The wife subsequently filed for divorce. Unable to agree on the property allocation, the parties proceeded to trial to resolve their numerous disputes. The trial court ruled that the 160-acres belonged to the husband in accordance with the premarital agreement. The wife appealed, arguing that she should have been awarded “her share” of the farm, because, in spite of being represented by legal counsel, she “misunderstood” the intent of the pre-marital agreement. The wife claimed that she only saw the agreement the day it was signed, and also argued that the agreement should not be enforceable given the length of the marriage.
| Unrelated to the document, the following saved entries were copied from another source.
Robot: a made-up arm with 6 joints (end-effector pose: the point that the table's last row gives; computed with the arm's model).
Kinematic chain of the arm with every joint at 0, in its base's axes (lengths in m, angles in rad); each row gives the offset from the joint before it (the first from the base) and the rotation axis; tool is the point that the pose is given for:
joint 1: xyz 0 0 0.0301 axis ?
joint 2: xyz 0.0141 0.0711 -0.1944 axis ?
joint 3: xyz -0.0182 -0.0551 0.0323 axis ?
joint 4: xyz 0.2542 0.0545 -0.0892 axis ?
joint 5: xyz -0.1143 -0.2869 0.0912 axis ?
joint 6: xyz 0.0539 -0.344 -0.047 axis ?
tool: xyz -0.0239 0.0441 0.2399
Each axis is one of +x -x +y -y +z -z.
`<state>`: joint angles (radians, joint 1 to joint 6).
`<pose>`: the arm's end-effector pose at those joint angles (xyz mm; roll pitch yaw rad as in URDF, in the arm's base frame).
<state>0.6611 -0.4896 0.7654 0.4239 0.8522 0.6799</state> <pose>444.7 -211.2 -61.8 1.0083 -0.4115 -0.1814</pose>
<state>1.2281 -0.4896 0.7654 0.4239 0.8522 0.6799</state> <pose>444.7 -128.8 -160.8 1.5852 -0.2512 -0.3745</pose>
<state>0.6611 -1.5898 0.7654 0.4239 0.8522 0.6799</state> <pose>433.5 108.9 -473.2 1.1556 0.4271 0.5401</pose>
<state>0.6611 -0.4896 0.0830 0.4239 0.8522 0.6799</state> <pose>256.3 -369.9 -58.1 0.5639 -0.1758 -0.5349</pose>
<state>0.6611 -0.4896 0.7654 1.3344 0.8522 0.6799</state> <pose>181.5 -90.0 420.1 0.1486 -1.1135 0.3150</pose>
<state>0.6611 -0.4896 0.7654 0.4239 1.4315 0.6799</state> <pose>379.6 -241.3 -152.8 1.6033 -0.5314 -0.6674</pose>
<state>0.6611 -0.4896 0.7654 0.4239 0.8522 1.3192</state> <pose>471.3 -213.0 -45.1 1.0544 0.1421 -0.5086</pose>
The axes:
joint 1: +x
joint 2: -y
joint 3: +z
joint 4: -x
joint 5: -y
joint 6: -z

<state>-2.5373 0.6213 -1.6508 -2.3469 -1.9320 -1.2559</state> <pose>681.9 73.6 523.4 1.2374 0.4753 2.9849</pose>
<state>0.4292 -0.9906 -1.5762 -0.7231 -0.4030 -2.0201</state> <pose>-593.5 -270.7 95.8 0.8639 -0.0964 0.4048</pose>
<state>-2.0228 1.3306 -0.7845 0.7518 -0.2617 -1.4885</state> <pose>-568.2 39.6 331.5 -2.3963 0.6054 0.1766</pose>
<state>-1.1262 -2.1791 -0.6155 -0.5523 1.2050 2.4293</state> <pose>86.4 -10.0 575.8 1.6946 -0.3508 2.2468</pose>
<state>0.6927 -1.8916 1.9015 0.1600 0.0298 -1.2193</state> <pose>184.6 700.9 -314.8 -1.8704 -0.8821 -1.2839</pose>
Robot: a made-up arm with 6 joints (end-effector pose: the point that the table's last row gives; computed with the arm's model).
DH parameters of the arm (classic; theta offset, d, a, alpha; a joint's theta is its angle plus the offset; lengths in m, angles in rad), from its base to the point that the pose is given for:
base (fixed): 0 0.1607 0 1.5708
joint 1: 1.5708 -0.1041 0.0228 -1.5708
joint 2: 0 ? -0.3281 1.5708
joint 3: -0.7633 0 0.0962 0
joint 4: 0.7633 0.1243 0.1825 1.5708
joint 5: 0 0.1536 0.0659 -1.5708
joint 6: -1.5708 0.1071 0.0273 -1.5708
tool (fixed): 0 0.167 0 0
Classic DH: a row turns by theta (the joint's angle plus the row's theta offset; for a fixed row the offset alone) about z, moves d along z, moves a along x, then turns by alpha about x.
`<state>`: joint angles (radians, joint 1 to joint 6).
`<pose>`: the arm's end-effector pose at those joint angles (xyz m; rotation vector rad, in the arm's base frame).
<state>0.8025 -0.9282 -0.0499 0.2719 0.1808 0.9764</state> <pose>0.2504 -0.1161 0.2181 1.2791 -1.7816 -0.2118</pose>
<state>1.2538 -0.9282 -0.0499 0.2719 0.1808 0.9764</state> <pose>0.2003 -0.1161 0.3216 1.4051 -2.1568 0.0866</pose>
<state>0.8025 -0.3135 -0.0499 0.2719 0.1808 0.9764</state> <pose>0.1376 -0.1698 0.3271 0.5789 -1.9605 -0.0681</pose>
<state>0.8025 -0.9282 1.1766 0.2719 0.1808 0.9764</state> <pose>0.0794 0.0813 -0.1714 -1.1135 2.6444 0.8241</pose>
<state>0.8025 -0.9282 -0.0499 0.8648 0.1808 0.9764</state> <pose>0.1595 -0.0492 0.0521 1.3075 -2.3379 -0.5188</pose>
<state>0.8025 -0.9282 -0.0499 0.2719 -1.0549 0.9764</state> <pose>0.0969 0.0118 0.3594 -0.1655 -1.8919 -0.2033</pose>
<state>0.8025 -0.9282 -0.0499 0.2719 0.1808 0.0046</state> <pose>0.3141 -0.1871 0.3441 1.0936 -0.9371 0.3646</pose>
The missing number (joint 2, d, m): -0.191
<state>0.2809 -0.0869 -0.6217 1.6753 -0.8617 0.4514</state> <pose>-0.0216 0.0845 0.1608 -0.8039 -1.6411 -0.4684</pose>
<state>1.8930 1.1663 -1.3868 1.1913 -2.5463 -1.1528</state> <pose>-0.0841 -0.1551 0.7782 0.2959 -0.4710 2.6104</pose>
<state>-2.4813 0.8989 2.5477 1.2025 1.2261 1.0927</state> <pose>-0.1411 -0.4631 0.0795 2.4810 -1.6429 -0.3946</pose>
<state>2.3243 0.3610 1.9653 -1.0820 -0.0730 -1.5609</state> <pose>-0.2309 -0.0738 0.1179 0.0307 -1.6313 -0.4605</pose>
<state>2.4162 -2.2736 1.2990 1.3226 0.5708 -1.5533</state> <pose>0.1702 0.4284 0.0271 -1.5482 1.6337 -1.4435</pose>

In divorce matters, Iowa is an “equitable distribution” jurisdiction. That is certainly the case when a premarital agreement is not involved. But, premarital agreements are valid if both parties were represented by legal counsel and other outside factors aren’t present and can change the outcome of an “equitable” distribution between spouses upon divorce. So, while the question before the appellate court was whether the wife was treated equitably in the divorce proceedings, the broader issue was the impact of a valid and enforceable premarital agreement. The appellate court determined that the existence of the premarital agreement was only part of the analysis. Iowa Code §598.21 (5) directs the courts to look at several factors in reaching an equitable division of property – including the provisions of a premarital agreement. Here, the appellate court looked at several factors, including the efforts of the parties with respect to the farm and home, social security benefits, the parties’ health, pensions, expected gifted or inherited property, and other assets. Ultimately, the court determined that the most equitable outcome for both parties was for the husband to pay the wife a sum of $100,000 which would immediately become a lien against his property until paid. Thus, in essence, the appellate court ignored the language of the premarital agreement despite the statutory instruction to consider such an agreement’s provisions and focused on the policy of “equity” in dividing marital property. In re Marriage of Balichek, No. 9-1061/09-0926, 2010 Iowa App. LEXIS 126 (Iowa Ct. App., Mar. 10, 2010).